Growth in the production value of the nation's information technology (IT) hardware manufacturing sector may slow over the next three years after peaking this year, according to a report released by the Taipei-based Market Intelligence Center (MIC) on Monday.
The output value of the IT hardware industry is expected to grow by 19.6 percent from a year ago to US$68.41 billion this year, the fastest expansion in the last three years, the center said. The center operates under the semi-official Institute for Information Industry (
But next year, production value growth is expected to slow to 15 percent, or US$78.72 billion, and further contract to 10 percent in 2006, or US$86.79 billion and 9.4 percent in 2007, or US$94.96 billion, the center said.
The research house attributed the gradual slowdown in growth to the maturing personal computer (PC) industry. The maturing market will leave less room for Taiwanese companies -- which are already leaders in the global IT hardware manufacture arena -- to expand.
Taiwan is expected to churn out 32.2 million laptops this year, accounting for 69.8 percent of global shipments. The nation is also expected to ship 107.6 million motherboards and 46.2 million liquid-crystal-display monitors this year, accounting for 78.9 percent and 68.2 percent of global shipments respectively, according to the center.
Since 2002, the nation's computer hardware sector has been expanding at a double-digit rate. The growth followed a 9.1 percent contraction in 2001, with the segment dragged down by the sluggish global IT and electronics industry at that time.
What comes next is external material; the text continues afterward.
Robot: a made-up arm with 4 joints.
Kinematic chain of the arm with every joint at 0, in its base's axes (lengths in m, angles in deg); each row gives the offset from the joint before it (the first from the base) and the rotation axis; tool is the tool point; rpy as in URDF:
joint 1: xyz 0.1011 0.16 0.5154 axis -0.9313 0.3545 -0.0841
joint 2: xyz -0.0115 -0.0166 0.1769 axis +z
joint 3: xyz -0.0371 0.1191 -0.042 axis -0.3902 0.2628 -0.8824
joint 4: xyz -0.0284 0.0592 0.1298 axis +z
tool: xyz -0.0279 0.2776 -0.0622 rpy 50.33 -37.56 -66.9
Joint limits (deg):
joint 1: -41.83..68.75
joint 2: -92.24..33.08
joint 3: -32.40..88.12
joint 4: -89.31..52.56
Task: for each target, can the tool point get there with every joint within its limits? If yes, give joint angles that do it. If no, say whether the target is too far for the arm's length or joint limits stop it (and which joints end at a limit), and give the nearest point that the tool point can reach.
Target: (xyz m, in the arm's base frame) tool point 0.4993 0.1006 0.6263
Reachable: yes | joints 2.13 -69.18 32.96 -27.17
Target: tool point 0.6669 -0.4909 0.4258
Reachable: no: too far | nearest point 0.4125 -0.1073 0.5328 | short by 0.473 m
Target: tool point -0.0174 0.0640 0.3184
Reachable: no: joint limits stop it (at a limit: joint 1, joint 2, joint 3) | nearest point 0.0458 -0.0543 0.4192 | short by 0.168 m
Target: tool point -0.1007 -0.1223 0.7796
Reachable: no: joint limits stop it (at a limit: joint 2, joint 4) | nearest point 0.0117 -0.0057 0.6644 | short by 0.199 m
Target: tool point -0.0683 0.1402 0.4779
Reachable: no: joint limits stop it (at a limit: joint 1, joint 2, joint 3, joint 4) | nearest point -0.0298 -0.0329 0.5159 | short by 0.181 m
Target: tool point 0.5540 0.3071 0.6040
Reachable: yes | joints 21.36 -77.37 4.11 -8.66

Meanwhile, a report on PC shipments released Monday by Framingham, Massachusetts-based research institute IDC showed that worldwide shipments of PCs grew nearly 12 percent in the third quarter, on strong European sales and rising commercial demand.
Total PC shipments for the July-September period rose to 44.2 million units, compared with 39.5 million a year ago, according to IDC.
The research institute attributed overall growth to aggressive pricing by PC makers, along with rapid adoption of mobile technology, businesses replacing older computers and the strength of the Euro in currency markets.
"PC market performance in the third quarter reflects persistent commercial activity and continuing demand in areas such as mobile computing, Europe and the rest of the world," said Loren Loverde, director of IDC's Worldwide Quarterly PC Tracker.